Al momento sono ancora molte le economie est-europee che preferiscono aspettare prima di adottare l’euro come valuta. La Romania e la Polonia, ad esempio, continuano a mantenere rispettivamente il leu e lo złoty come monete di corso corrente. Questa decisione è principalmente legata alla volontà delle nazioni emergenti di controllare la politica monetaria, potendo così praticare tassi di interesse più adatti per la propria situazione rispetto a quelli della Banca Centrale Europea. Considerando che la politica monetaria europea è pensata per le esigenze di economie avanzate come quella tedesca, francese e italiana, sarebbe difficile per l’Ungheria trarne vantaggio in questo momento.
Possibile entrata nella Zona Euro nel 2030
Per quanto il governatore Matolcsy faccia sapere che nel breve termine l’Ungheria non adotterà l’euro, ci potrebbe essere già una data per farlo: il 2030 sarebbe l’anno candidato, secondo le proiezioni attuali della banca centrale. Nel corso di questi 7 anni, infatti, il governatore ritiene che l’economia Ungherese riuscirà a portarsi a un livello di sviluppo intorno al 90% di quello medio europeo. A quel punto ci sarebbe la possibilità di entrare con successo, mentre farlo adesso è considerata un’opzione controproducente con più svantaggi che vantaggi.
L’Ungheria rimane, di fatto, ancora molto interessata ad adottare l’euro. Questo soprattutto perché i principali partner commerciali sono europei, e la maggior parte dei paesi confinanti usa già l’euro: Croazia, Slovenia, Austria e Slovacchia hanno già scelto di adottare la Moneta Unica. Questo faciliterebbe i pagamenti, eviterebbe le commissioni legate al cambio di valuta, porterebbe più investimenti in Ungheria e renderebbe più stabile la situazione finanziaria del paese.
Dall’altra parte, l’Ungheria rimane una nazione esportatrice più che importatrice. Con l’eccezione del biennio 2021-22, segnato dalla crisi energetica del gas naturale, la bilancia commerciale ha sempre un saldo attivo. Utilizzare il fiorino ungherese al posto dell’euro, considerando che la prima è una valuta “debole” e la seconda “forte” in termini di tassi di cambio, favorisce queste esportazioni.

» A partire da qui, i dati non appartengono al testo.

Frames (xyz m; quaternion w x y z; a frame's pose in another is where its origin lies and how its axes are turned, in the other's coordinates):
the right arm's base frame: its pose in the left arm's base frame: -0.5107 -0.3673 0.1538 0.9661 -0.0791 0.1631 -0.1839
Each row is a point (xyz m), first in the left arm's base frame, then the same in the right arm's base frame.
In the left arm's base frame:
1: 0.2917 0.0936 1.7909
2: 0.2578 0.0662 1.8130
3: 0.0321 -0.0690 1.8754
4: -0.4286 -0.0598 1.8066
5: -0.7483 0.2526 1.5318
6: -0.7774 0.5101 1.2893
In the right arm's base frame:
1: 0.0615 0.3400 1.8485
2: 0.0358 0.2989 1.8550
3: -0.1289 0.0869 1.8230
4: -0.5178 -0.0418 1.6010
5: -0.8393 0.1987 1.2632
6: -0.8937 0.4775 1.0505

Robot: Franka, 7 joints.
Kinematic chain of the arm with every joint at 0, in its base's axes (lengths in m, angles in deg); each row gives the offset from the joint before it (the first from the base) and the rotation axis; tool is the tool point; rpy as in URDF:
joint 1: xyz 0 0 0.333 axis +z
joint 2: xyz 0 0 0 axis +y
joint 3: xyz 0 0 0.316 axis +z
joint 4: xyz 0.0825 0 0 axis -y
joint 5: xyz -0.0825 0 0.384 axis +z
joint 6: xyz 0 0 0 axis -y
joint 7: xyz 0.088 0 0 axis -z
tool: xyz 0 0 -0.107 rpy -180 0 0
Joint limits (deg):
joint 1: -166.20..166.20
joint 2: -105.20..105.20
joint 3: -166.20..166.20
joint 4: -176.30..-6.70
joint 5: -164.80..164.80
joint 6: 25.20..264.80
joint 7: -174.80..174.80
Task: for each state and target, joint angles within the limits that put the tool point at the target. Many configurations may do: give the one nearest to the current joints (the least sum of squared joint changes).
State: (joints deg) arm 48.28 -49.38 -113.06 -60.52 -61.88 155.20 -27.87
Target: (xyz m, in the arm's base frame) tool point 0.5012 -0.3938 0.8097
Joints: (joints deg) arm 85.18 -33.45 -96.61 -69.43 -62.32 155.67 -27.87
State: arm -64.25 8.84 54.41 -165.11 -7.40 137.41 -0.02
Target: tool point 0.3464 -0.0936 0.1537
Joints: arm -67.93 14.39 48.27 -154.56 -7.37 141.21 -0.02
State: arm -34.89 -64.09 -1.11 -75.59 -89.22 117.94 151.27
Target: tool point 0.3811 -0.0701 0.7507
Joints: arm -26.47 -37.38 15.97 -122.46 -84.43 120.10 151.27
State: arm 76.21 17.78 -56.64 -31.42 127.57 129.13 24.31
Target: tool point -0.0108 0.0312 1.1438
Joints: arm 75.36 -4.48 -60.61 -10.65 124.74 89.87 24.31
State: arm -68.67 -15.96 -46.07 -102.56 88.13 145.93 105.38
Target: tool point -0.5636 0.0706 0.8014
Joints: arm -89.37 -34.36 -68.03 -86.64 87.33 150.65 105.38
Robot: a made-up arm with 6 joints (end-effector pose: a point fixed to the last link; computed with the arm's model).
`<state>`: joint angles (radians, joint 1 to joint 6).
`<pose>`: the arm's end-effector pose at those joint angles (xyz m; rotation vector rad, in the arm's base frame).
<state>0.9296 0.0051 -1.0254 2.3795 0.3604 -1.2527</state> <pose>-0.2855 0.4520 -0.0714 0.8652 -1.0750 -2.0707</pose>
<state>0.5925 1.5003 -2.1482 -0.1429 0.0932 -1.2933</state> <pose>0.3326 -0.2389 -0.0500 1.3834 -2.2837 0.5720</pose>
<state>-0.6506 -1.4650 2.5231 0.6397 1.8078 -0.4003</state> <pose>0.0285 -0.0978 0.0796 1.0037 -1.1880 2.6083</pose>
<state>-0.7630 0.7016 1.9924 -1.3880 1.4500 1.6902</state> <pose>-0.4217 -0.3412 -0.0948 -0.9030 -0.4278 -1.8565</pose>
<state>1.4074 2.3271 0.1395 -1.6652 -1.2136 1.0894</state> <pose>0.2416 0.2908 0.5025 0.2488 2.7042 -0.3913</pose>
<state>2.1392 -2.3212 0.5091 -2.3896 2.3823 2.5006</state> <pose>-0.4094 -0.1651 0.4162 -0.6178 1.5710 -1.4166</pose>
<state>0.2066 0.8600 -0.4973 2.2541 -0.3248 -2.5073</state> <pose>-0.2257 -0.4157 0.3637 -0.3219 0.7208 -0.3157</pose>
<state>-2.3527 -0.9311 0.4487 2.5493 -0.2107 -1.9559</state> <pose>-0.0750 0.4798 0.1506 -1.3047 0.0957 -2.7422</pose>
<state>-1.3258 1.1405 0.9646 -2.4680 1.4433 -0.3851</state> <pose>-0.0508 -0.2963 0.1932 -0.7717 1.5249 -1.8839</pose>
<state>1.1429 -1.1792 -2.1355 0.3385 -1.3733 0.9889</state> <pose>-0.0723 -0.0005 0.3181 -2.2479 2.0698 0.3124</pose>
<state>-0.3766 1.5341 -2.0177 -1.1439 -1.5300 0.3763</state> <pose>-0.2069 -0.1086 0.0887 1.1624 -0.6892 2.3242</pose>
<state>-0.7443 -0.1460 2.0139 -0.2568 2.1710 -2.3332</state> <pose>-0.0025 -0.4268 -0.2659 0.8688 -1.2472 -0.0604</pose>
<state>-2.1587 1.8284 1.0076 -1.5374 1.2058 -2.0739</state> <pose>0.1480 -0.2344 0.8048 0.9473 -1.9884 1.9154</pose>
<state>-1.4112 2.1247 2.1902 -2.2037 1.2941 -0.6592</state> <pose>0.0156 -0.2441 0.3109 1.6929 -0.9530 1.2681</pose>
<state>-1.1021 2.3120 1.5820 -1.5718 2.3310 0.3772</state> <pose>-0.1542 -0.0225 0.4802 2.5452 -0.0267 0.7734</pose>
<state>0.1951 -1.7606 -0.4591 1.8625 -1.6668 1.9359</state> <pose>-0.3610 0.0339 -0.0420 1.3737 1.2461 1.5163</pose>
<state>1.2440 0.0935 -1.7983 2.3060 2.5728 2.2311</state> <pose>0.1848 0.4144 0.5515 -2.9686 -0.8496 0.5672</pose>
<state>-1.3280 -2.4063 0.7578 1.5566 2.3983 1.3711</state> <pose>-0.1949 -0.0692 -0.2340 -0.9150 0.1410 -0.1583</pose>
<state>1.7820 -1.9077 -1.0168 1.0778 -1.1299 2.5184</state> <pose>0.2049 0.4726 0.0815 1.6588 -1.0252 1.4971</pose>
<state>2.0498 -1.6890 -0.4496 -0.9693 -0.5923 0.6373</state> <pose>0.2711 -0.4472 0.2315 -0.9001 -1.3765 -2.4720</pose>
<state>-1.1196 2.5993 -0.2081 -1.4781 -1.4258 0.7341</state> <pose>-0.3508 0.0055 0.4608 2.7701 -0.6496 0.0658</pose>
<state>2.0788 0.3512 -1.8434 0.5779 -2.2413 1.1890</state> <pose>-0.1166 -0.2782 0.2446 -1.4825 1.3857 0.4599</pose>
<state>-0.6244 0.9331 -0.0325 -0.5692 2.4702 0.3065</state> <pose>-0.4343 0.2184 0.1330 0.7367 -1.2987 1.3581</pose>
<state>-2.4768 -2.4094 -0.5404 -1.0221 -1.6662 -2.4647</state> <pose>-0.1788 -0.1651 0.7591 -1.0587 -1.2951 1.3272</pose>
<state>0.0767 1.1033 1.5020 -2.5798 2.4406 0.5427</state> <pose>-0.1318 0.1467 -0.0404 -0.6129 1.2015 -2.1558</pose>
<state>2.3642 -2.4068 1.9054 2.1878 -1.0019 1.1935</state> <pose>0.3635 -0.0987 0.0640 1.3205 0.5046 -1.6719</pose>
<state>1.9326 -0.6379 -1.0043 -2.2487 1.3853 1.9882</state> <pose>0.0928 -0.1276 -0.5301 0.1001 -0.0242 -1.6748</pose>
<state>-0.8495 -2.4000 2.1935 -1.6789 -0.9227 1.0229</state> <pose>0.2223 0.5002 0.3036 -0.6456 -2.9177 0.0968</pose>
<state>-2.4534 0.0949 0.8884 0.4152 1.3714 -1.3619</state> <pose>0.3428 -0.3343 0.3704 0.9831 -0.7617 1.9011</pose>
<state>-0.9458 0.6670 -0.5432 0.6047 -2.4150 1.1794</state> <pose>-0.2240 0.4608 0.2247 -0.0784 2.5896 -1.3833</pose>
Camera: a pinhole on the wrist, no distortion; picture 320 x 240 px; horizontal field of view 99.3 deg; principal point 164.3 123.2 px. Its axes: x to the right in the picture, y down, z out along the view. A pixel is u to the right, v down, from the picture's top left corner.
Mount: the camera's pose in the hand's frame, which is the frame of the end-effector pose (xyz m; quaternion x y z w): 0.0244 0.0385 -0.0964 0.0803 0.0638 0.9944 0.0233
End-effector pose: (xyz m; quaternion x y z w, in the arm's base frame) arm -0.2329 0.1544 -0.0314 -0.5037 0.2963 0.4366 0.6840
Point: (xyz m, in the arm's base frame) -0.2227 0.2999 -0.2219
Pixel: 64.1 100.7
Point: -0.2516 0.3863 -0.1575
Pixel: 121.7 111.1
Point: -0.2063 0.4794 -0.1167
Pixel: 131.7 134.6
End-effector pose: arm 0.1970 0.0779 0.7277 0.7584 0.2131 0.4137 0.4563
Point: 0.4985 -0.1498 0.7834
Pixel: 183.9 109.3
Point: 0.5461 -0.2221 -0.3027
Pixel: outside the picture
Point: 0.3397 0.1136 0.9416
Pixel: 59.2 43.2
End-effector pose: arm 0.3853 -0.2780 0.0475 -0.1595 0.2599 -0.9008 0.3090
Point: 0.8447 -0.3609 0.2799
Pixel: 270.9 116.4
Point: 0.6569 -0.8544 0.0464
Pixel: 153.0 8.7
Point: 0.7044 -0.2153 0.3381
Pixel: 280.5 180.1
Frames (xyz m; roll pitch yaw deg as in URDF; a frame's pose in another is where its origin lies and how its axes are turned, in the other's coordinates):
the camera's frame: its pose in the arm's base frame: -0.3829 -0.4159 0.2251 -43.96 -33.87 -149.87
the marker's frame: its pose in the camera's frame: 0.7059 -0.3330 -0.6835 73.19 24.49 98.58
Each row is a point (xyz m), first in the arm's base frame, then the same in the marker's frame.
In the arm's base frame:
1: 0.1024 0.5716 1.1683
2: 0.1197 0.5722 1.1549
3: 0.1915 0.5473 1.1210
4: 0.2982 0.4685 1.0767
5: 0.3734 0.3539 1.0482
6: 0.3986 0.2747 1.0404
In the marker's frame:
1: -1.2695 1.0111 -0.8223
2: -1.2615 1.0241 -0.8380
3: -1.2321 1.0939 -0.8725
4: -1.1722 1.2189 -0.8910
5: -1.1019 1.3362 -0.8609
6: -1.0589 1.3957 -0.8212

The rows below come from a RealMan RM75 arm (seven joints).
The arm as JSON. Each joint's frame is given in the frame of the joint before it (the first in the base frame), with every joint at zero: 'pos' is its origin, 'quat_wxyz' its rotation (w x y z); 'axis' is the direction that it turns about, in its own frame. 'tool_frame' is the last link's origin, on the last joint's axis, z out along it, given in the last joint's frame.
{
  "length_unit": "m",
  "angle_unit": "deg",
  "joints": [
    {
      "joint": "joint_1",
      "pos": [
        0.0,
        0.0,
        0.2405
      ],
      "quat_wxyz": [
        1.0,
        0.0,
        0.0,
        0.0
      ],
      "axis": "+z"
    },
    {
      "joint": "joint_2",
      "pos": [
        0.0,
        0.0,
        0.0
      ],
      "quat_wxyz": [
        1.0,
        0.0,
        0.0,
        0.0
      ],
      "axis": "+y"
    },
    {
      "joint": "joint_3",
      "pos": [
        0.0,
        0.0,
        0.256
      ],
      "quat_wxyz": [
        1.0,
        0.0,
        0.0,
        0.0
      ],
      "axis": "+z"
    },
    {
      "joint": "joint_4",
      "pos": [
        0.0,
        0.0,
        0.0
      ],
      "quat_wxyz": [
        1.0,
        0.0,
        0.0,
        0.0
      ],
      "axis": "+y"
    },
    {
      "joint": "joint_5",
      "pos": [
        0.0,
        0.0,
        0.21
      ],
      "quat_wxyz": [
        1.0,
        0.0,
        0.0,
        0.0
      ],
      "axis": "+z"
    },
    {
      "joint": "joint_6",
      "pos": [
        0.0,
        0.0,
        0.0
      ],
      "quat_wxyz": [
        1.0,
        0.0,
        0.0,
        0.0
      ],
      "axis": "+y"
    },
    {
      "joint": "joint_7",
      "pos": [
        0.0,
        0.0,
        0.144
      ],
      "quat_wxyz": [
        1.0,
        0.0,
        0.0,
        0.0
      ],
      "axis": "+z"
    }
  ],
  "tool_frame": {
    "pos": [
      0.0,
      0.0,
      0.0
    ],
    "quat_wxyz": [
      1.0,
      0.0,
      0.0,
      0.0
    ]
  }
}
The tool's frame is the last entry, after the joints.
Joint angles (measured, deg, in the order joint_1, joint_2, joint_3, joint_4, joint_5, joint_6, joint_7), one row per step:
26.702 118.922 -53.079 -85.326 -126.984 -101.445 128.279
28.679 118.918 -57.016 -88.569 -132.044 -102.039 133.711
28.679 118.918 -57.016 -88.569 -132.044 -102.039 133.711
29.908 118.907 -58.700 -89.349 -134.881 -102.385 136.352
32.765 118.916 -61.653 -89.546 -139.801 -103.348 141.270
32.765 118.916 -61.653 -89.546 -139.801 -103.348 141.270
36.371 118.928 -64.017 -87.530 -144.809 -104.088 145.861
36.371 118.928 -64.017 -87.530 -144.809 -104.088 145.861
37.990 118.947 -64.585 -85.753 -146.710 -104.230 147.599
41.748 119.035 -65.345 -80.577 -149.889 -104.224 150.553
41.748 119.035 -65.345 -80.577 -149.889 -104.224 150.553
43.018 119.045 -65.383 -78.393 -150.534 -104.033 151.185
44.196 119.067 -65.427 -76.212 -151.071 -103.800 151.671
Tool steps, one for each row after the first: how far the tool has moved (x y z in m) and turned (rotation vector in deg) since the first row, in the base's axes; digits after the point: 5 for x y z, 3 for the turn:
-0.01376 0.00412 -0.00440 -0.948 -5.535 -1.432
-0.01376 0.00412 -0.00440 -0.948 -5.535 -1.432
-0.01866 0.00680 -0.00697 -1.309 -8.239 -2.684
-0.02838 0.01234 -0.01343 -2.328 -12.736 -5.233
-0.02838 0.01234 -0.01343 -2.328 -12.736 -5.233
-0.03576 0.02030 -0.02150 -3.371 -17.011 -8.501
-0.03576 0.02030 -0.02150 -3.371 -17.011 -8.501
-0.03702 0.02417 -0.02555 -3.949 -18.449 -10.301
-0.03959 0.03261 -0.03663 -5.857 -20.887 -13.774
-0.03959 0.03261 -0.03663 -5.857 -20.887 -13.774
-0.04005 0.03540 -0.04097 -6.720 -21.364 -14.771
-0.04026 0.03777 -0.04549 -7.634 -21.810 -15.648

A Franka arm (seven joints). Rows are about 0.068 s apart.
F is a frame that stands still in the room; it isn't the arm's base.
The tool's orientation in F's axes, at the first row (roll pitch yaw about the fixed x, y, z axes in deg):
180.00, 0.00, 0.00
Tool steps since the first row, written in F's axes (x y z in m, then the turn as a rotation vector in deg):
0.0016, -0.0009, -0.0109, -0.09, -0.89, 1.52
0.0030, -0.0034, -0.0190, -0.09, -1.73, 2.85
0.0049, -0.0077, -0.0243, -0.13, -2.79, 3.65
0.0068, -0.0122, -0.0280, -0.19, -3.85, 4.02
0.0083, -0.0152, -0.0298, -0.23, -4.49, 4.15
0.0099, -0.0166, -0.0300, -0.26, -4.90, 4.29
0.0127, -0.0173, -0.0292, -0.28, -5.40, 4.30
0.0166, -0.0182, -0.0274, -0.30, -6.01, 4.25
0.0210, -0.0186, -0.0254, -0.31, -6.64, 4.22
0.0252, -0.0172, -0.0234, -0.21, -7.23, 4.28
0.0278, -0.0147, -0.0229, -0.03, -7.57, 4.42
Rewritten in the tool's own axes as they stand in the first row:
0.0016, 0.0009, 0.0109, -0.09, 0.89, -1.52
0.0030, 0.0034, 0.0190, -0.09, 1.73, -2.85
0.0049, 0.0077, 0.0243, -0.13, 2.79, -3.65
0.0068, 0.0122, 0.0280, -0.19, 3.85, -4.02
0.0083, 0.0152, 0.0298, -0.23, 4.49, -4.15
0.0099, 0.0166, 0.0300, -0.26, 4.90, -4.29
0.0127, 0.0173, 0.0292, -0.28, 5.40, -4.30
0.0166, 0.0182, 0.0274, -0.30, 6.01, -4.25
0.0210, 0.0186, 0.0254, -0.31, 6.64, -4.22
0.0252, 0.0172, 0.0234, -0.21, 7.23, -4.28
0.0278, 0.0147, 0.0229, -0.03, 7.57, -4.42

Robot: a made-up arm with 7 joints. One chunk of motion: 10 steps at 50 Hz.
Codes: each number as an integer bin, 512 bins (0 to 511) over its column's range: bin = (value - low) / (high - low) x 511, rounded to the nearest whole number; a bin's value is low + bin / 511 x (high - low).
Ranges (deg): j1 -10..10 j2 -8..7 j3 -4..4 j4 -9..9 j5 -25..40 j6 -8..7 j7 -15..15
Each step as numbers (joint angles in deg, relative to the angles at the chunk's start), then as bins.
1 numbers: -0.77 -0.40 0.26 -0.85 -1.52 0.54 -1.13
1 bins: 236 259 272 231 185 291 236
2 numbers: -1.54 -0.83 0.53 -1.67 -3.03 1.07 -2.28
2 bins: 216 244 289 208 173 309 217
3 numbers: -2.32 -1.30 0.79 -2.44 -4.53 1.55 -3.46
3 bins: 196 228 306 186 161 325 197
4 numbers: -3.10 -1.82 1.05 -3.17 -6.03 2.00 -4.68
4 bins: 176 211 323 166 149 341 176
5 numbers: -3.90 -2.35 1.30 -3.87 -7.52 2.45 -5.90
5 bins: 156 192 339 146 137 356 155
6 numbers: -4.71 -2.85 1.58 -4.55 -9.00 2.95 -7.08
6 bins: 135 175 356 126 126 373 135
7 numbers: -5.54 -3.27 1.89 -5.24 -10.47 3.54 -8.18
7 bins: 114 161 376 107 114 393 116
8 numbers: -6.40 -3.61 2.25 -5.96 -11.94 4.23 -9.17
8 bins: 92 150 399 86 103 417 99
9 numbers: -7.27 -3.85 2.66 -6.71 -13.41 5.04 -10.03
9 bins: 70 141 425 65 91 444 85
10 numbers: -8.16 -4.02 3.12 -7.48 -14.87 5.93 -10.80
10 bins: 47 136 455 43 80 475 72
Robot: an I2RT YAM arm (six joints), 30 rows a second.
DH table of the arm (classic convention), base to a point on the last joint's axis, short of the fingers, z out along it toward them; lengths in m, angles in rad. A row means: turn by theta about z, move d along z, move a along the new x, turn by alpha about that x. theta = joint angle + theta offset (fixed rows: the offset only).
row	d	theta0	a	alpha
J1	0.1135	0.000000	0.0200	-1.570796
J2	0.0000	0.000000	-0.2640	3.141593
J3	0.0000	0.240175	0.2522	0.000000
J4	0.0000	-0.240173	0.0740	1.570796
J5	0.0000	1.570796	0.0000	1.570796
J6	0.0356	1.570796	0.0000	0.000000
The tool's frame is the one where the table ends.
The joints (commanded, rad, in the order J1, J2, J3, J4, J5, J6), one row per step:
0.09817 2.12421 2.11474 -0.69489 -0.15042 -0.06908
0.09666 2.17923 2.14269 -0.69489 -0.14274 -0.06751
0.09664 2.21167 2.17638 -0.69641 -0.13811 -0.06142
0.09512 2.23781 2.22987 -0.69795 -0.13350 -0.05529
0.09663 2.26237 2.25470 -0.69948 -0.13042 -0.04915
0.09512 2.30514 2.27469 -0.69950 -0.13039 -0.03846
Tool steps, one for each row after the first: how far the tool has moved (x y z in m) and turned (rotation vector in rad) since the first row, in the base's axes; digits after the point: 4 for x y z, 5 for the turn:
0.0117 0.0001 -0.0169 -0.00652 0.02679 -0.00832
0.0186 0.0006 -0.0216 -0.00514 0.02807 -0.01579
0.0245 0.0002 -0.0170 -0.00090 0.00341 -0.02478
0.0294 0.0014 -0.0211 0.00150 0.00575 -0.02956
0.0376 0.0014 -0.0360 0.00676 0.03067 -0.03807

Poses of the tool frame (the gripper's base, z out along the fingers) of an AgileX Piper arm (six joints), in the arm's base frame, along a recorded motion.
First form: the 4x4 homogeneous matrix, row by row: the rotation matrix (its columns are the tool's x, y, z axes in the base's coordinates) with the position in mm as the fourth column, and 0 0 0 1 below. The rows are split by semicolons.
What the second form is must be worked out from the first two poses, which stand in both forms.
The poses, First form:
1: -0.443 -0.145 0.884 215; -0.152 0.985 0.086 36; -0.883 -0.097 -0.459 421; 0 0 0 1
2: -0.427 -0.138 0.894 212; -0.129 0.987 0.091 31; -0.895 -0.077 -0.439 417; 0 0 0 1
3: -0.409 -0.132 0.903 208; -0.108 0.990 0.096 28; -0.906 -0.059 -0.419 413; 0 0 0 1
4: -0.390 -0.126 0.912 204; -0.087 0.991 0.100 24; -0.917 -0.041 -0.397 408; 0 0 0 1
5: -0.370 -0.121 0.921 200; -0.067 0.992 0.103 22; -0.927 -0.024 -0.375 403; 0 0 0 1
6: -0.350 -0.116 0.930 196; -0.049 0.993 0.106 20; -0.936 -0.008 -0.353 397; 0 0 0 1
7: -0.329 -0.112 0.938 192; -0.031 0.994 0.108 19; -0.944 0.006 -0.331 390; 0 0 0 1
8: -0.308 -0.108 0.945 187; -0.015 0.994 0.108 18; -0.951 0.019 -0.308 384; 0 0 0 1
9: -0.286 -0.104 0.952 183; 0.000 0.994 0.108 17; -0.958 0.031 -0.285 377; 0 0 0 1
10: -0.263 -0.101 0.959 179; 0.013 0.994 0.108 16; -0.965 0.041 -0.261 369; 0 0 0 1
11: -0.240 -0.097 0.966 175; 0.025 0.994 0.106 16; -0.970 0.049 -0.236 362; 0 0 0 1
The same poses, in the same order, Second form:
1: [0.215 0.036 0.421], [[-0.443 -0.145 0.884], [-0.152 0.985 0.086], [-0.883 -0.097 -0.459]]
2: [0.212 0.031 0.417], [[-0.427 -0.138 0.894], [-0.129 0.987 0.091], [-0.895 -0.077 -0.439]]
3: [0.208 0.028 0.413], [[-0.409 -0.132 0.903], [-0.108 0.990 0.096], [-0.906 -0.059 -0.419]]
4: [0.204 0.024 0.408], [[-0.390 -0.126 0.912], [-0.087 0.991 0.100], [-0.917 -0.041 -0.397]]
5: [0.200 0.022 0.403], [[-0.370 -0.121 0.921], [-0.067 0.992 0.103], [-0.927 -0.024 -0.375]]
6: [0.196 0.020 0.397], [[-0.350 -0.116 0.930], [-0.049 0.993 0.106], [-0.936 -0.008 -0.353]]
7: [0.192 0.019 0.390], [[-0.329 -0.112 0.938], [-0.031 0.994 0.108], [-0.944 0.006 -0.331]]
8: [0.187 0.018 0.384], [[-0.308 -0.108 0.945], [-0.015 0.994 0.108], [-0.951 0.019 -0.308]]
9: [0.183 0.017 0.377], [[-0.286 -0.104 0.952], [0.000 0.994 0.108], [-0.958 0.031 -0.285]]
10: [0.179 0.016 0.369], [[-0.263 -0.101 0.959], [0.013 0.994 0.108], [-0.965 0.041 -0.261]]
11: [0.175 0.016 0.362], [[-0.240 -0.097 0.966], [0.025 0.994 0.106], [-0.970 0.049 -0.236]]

Passare all’euro potrebbe rendere meno conveniente per le imprese internazionali comprare prodotti ungheresi.
Il paese cerca di uscire dalla recessione
Per quanto l’economia europea nel suo complesso continui a difendersi, in Ungheria si sta verificando una recessione tecnica ormai ampiamente confermata dai dati sul PIL. Per due trimestri di fila, la crescita reale del PIL -cioè al netto del tasso di inflazione- è stata negativa. Nel breve termine, questa è indubbiamente la preoccupazione più impellente per il governo e per la banca centrale e ha la precedenza rispetto ai discorsi sulla Moneta Unica.
Ci sono due motivi principali dietro a questa recessione, che si sono alimentati a vicenda nel corso degli ultimi sei mesi. Il primo è stata la crisi del gas naturale, che ha spinto tutte le nazioni europee a pagare prezzi molto più alti per le importazioni di questa materia prima rispetto al passato. Alcune nazioni hanno dimostrato di poter comunque crescere leggermente in questa situazione, ma l’impatto è stato molto forte per un’economia emergente come quella ungherese.
Il secondo tema centrale è stato quello del tasso di inflazione, che in più rilevazioni ha superato il 25% annuo. Il fiorino si è svalutato rapidamente per via delle importazioni di gas dall’estero; in valuta locale, questa svalutazione ha reso il gas ancora più caro e ha portato a una svalutazione maggiore. Questo circolo vizioso ha fatto sì che, mentre i prezzi siano aumentati in media del 24% rispetto allo scorso anno, la crescita dei salari sia stata solo del 17,6%.